Today we have declared places like North Korea and Iran as enemies. It seems like we always have to have someone to hate and fear. I've not been to either nation, but I was in China before China discovered capitalism. Our CPCU International Seminar group, holding joint educational conferences with the People's Insurance Company of China, attended a banquet at the Great Hall of the People in Beijing, across from the Emperor's Palace. We even traveled on Chinese Air Force transports. I didn't see an “enemy” on the whole trip. I recall a conversation with one of the vice-chairmen of the P.I.C.C. who told me (in perfect English) that for decades prior to America's recognition of China he had operated an office on Maiden Lane in New York City, near AIG, where the P.I.C.C. arranged their reinsurance. It was the Chinese who invented insurance!
The Conch Republic
When we lived in Miami, I supervised claims in the Florida Keys. We were only 90 miles from Cuba. Cuba was “our enemy,” and Miami was full of Cuban exiles. In the 240-hour Florida Insurance License course I taught four nights a week at the Miami Adult Center I had many Cuban refugees who had been insurance executives or agents in Havana before coming to the U.S. Some spoke no English, but Florida allowed them to take the license exam in Spanish. They got higher scores than most of those in the insurance program at Florida State University. Politically, these folks made sure that the U.S. continued to see Cuba as an “enemy.” It was communist. Shouldn't we all be shaking in our boots as we embargoed all trade and aid to the Cubans?

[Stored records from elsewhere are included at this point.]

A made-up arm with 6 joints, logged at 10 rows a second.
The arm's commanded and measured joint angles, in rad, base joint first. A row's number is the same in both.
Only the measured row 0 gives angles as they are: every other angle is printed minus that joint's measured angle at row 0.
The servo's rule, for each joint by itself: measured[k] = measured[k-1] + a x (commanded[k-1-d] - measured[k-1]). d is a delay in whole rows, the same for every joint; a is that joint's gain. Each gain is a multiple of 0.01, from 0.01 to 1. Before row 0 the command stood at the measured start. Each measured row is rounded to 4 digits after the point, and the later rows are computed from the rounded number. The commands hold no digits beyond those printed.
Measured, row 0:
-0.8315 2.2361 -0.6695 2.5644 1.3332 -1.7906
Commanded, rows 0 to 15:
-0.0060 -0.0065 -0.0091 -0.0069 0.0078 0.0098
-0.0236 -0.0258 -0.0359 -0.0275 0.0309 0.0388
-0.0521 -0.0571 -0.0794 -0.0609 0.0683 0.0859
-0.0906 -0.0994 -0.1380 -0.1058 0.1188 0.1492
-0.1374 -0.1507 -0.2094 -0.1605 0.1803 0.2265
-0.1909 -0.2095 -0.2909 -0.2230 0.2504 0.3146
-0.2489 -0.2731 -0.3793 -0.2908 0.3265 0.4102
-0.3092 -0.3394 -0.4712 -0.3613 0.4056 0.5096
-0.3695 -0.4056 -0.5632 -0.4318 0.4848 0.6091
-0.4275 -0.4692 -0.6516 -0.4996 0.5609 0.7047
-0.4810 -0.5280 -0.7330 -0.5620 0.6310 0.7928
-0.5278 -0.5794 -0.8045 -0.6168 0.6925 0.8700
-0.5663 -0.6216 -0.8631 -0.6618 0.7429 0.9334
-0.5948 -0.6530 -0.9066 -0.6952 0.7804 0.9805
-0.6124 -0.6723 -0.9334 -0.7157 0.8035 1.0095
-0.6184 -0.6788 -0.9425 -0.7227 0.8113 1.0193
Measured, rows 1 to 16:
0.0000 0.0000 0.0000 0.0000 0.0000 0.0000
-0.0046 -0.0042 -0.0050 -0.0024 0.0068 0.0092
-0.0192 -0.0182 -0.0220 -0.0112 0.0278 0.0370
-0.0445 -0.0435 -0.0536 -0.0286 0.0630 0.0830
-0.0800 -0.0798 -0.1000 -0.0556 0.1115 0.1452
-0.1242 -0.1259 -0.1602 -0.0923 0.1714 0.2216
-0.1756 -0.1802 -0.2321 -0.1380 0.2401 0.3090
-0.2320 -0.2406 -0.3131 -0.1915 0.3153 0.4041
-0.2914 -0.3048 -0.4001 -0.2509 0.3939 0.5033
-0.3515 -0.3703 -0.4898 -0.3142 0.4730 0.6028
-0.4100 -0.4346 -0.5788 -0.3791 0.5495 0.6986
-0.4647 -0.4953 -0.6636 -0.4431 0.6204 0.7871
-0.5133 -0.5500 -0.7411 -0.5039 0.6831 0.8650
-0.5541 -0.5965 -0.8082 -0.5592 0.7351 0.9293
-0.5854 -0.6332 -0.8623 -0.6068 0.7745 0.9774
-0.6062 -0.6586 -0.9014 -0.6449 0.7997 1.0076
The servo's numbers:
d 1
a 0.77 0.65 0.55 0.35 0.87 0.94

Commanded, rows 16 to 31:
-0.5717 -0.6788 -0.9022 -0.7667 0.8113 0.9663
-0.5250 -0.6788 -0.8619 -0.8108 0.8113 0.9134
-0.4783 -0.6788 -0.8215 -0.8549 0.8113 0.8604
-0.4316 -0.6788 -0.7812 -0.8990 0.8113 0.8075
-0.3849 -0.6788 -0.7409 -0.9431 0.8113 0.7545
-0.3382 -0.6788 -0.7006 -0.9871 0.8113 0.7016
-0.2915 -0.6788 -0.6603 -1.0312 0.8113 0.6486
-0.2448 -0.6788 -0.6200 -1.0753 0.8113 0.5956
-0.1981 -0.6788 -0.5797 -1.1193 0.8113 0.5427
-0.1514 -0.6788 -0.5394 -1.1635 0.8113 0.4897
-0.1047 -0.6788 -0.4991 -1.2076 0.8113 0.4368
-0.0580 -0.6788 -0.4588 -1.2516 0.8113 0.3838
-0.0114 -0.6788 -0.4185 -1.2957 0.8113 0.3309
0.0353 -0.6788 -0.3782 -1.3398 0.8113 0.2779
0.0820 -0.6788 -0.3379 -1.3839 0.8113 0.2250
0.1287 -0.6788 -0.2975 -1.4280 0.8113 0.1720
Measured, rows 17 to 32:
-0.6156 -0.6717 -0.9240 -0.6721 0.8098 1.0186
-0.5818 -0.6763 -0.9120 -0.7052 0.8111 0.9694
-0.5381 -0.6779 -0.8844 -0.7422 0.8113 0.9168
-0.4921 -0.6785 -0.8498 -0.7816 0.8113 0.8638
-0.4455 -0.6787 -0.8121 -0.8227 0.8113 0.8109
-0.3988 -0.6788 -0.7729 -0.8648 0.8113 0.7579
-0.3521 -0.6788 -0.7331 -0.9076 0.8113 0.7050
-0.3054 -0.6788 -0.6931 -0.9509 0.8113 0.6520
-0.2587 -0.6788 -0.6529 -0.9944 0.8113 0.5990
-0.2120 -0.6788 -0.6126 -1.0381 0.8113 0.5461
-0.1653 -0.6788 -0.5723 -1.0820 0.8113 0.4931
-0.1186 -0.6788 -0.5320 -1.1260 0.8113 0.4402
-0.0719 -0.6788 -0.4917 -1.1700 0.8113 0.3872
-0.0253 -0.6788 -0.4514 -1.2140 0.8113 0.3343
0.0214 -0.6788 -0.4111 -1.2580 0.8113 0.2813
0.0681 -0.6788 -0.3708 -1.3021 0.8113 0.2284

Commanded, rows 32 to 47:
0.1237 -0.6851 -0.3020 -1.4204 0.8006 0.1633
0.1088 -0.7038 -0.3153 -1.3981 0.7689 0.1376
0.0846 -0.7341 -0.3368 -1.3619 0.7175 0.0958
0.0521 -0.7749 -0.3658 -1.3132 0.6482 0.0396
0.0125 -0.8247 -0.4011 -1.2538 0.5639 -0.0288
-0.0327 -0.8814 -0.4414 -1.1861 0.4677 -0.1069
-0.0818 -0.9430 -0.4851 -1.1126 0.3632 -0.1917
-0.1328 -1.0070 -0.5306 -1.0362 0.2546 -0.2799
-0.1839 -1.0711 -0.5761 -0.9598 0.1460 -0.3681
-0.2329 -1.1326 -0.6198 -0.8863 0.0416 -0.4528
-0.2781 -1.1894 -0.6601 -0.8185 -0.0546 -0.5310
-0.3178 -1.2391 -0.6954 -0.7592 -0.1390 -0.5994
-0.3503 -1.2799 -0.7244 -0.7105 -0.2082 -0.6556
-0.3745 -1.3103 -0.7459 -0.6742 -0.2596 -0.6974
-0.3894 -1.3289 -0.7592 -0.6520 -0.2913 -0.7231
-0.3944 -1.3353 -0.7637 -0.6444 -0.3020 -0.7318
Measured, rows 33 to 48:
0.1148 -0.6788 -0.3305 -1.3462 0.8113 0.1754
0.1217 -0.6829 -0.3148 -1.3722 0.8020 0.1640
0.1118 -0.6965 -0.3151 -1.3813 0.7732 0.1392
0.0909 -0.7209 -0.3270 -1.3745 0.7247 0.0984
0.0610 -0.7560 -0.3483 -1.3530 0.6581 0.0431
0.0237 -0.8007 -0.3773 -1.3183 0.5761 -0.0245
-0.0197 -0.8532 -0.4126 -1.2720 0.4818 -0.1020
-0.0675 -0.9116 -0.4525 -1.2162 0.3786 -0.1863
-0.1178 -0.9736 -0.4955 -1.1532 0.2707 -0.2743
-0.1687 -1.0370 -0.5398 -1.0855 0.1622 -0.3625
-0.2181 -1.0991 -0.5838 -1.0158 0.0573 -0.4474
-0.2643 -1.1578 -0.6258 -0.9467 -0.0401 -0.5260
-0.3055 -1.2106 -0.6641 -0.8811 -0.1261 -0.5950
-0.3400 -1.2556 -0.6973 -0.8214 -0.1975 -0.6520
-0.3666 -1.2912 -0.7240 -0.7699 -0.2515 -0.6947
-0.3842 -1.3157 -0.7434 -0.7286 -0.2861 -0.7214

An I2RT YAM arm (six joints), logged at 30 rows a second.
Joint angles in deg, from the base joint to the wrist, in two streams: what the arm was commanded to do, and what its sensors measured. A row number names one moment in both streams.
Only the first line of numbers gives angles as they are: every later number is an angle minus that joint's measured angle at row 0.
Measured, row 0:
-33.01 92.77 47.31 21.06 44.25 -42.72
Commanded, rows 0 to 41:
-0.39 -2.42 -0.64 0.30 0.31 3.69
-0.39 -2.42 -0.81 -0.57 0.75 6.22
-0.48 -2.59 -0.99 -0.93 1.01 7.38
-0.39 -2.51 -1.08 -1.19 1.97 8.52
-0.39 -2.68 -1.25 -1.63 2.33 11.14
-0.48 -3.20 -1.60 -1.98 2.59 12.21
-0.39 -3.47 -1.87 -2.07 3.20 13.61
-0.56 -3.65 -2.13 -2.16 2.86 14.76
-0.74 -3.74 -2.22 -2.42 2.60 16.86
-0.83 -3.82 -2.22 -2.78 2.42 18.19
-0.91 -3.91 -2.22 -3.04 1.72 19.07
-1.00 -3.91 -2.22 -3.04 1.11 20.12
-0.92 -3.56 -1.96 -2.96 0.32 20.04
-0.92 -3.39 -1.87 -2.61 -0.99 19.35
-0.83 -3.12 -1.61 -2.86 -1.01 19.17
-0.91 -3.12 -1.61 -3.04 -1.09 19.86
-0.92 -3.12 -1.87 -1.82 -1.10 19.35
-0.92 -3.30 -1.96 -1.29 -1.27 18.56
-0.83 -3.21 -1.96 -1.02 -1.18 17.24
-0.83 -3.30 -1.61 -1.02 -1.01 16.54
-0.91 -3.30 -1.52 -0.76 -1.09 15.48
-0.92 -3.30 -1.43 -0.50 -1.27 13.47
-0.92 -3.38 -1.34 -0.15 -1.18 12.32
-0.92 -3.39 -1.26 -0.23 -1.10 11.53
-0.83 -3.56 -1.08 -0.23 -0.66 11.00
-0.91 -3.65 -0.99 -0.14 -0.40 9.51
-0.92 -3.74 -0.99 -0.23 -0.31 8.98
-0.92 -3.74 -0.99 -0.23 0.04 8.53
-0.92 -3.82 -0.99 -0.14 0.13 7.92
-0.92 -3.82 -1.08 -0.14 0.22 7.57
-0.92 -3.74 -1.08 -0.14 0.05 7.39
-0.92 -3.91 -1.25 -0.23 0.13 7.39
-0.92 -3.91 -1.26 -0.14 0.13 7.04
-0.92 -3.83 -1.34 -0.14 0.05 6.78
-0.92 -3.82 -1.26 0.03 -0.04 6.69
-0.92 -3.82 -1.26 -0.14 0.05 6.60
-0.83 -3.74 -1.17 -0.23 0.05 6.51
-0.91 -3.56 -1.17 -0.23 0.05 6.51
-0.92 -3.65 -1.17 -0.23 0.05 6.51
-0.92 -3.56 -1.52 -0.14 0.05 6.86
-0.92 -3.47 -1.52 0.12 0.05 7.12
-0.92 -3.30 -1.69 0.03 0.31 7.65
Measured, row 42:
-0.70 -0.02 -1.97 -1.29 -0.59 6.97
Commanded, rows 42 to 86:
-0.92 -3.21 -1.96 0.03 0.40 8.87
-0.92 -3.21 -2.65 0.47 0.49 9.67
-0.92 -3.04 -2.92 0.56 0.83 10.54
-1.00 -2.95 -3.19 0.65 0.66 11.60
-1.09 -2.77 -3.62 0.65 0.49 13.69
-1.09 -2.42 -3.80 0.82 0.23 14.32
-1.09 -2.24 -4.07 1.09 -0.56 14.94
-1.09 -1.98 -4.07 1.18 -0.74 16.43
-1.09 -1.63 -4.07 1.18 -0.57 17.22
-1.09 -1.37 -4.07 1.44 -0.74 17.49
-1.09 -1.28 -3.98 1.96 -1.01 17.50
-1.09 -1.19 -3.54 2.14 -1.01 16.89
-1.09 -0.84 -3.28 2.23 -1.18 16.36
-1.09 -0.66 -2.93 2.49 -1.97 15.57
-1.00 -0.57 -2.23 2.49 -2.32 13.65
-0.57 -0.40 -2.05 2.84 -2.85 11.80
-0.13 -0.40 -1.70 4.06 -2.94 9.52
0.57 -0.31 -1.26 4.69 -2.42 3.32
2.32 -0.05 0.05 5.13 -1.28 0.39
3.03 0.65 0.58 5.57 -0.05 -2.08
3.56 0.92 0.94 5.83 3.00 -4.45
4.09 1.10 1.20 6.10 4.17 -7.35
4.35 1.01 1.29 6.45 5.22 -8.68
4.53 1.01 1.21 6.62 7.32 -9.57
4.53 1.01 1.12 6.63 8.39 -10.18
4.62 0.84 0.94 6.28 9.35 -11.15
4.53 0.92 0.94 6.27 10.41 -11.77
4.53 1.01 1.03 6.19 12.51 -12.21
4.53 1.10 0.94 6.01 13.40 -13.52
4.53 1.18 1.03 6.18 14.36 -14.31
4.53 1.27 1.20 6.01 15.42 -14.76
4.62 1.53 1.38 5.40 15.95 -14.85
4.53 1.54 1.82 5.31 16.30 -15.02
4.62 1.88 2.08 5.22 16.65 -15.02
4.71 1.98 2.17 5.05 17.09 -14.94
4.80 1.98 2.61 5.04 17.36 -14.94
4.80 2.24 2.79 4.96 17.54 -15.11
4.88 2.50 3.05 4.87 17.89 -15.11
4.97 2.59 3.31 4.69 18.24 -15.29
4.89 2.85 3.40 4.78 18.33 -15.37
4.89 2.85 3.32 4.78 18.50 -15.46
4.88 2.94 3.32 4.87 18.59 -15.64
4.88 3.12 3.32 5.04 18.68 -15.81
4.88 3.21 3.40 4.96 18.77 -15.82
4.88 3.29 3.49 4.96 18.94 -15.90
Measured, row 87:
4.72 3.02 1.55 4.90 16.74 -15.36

A few months after we left Miami the U.S. Border Patrol set up an inspection station on U.S. 1, the Overseas Highway, somewhere between Marathon and Key West. U.S. citizens in Key West had to pass through Customs to get to Miami, so Key Westers figured that they must now be a foreign country and declared themselves “The Conch Republic.” Our Key West adjuster-in-charge at the time, who later became an executive with the company, took a trip to Antarctica. He took a Conch Republic flag with him and was declared the Conch Ambassador to Antarctica. Well, at least the Conchs had a sense of humor and never declared war on us.

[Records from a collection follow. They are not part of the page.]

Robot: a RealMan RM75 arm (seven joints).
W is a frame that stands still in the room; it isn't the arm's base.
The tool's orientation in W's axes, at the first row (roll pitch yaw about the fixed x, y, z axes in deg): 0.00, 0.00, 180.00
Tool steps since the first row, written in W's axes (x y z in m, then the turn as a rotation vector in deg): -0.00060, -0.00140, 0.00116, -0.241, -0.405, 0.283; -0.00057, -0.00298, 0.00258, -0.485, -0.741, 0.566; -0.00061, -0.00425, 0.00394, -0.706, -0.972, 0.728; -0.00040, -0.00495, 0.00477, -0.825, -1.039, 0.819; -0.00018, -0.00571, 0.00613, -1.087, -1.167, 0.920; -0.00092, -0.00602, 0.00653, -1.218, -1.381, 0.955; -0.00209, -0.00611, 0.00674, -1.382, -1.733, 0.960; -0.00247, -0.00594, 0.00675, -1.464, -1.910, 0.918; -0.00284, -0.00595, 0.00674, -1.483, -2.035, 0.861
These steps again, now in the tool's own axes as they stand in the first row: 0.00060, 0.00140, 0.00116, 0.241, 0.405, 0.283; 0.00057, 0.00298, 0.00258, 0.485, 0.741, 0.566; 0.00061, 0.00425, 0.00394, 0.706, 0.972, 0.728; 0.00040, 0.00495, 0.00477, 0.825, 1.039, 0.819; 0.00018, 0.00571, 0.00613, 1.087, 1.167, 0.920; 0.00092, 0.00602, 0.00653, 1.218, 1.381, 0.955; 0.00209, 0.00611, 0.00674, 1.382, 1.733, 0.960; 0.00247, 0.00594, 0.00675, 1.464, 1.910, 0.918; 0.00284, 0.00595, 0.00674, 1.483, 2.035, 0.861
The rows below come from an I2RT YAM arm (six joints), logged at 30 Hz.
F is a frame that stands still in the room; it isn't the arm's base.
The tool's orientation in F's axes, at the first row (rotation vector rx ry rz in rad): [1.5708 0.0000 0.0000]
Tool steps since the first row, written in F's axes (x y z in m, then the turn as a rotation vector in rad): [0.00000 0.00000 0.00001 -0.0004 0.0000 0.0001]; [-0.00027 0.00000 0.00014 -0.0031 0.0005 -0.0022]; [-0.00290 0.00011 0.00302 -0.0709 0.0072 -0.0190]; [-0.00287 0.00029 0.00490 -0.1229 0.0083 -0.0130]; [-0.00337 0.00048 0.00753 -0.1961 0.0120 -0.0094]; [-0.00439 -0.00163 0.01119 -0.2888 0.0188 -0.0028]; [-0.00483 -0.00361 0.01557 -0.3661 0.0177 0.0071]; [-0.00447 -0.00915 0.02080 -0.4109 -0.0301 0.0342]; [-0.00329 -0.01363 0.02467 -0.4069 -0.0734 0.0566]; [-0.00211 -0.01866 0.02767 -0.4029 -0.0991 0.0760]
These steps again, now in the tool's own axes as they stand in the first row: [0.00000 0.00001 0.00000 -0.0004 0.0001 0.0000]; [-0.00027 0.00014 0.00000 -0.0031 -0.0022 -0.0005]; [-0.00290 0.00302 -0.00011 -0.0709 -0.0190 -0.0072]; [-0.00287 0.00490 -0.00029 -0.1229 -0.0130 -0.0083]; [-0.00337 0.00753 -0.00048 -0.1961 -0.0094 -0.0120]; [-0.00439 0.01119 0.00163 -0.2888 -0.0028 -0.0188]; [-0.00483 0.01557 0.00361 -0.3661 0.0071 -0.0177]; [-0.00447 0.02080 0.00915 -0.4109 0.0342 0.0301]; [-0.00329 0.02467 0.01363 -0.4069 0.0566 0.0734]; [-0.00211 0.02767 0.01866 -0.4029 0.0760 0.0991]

To believe we have no enemies is probably pretty naïve. When al Qaida can destroy our World Trade Center, damage the Pentagon, and put underwear or shoe bombs on airliners—or drug gangs can kill people in turf battles—real physical enemies are no joke. Like it or not, we must react to some degree, and agencies such as the Border Patrol and TSA become realities. We adjusters must be the foot soldiers in the war on insurance fraud, another very real enemy. But how should we react and respond to those who profess to despise us, whether they are religious fanatics or plaintiff lawyers with their accusatory ads? Frankly, I worry more about those who see enemies on every street corner than I worry about real threats that I can personally do nothing to prevent. When we make enemies of gays, immigrants, or women's physicians, we've gone too far. Those who are our political enemies today may be our allies tomorrow. It is perhaps only those who are afraid to look at reality who end up fearing what might not be fearful at all.
Whenever I enjoy a great dinner—all that fat, red meat, carbohydrates, sugar, and salt—I'm a real enemy to myself. I've met that enemy, and it is me. Somehow, I sort of like the son-of-a-gun anyway, even if he does make me feel guilty.